Dataset extract: Begin

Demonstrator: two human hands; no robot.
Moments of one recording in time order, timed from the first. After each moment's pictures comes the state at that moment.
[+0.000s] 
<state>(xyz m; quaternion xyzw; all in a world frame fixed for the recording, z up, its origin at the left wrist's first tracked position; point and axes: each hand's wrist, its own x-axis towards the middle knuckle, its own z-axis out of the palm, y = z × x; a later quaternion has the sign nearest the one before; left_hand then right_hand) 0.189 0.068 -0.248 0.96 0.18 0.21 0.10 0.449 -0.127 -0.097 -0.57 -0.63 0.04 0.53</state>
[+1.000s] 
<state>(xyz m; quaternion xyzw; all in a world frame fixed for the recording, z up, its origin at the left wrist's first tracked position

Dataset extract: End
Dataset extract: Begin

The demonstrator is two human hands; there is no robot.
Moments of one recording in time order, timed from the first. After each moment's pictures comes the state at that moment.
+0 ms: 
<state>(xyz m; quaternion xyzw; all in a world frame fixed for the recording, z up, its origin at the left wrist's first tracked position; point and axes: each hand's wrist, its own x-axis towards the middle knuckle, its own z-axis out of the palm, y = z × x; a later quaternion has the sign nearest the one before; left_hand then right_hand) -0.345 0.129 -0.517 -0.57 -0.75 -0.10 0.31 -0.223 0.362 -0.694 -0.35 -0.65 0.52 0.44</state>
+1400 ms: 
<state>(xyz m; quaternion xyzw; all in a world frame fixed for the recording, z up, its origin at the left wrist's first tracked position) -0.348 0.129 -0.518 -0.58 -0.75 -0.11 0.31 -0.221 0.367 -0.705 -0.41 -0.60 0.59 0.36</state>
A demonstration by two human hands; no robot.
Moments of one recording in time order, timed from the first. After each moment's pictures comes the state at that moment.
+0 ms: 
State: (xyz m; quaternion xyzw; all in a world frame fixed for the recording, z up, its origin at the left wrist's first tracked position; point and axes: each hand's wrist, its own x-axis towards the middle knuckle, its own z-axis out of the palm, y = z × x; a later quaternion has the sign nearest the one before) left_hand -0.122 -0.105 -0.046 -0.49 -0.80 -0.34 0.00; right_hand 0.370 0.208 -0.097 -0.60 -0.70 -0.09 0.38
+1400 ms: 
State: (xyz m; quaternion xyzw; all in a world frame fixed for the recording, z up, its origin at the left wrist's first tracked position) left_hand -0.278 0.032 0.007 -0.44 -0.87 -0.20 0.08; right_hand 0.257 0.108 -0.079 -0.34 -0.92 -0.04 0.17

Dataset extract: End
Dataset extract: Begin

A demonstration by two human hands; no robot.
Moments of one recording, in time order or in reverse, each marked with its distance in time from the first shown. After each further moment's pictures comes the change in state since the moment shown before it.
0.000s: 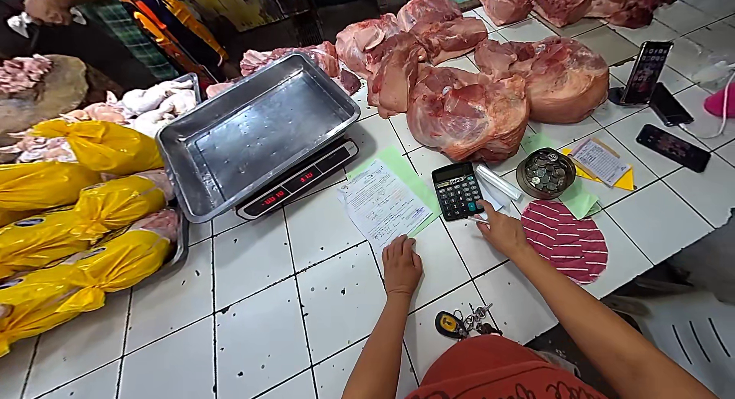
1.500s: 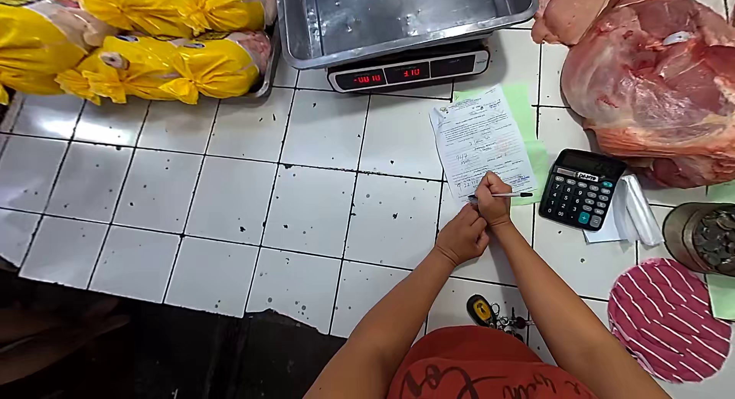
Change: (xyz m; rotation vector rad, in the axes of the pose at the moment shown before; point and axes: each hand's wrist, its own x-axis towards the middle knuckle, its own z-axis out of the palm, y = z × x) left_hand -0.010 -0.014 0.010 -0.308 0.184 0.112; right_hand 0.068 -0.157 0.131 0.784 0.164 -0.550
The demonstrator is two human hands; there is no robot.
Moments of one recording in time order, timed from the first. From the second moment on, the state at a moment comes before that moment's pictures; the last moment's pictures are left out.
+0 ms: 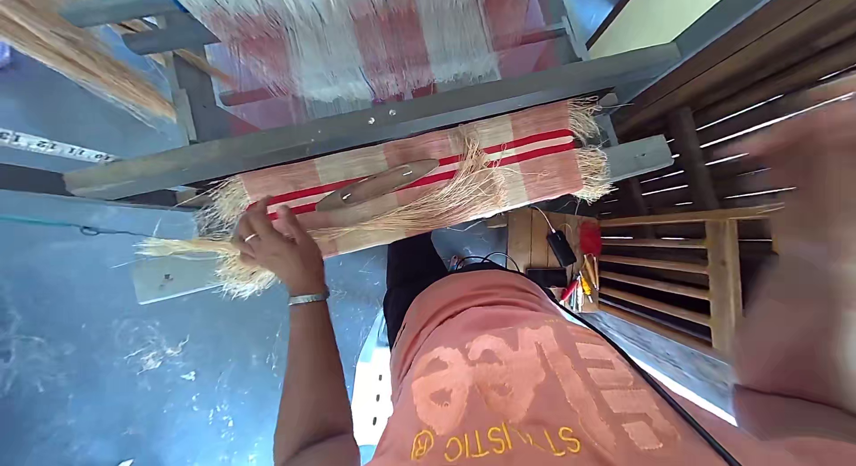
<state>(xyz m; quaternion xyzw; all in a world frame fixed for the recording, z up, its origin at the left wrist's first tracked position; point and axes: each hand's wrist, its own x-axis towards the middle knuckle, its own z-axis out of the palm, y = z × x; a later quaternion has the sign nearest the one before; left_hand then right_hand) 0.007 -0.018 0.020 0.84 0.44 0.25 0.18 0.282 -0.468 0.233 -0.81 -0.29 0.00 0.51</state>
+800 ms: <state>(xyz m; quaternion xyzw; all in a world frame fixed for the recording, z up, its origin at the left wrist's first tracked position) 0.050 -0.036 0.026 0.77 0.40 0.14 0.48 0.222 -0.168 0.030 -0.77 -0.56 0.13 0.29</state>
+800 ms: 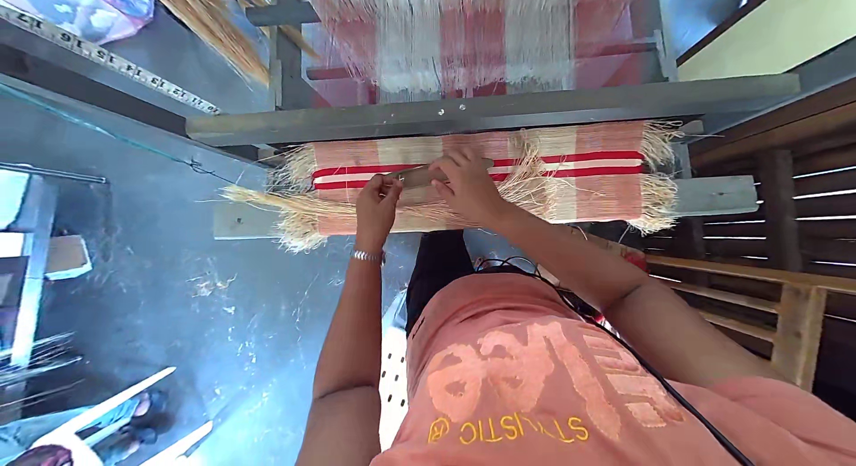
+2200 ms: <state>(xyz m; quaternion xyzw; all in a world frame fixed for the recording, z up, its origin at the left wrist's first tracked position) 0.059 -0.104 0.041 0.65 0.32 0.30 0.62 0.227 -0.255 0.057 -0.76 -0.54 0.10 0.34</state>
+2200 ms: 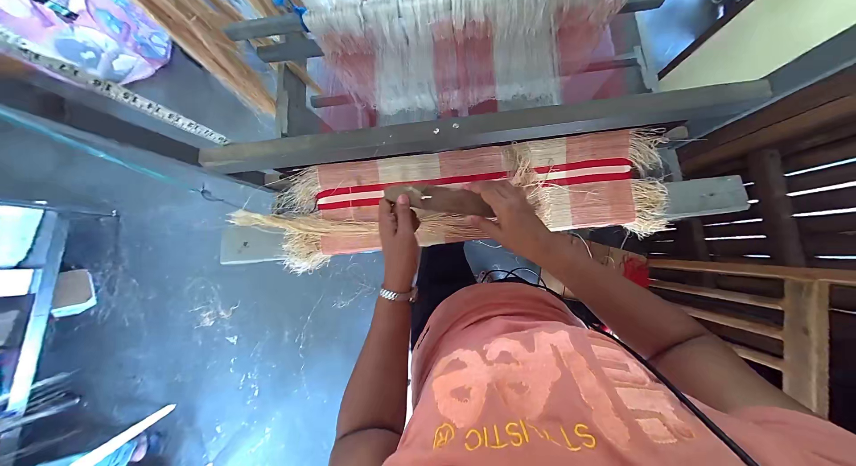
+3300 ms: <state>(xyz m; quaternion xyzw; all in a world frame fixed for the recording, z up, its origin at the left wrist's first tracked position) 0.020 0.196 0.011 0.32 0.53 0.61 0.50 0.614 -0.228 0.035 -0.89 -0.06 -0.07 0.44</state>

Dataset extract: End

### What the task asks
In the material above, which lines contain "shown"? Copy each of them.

### The answer
Moments of one recording, in time order or in reverse, each marked with its distance in time from the first shown. After each further moment's pictures comes the change in state since the moment shown before it.
Change: (xyz m; rotation vector rad, in the axes of the pose at the moment shown before; point and axes: each hand's wrist, its own x-axis towards the middle knuckle, its own z-axis out of the palm, y = z × x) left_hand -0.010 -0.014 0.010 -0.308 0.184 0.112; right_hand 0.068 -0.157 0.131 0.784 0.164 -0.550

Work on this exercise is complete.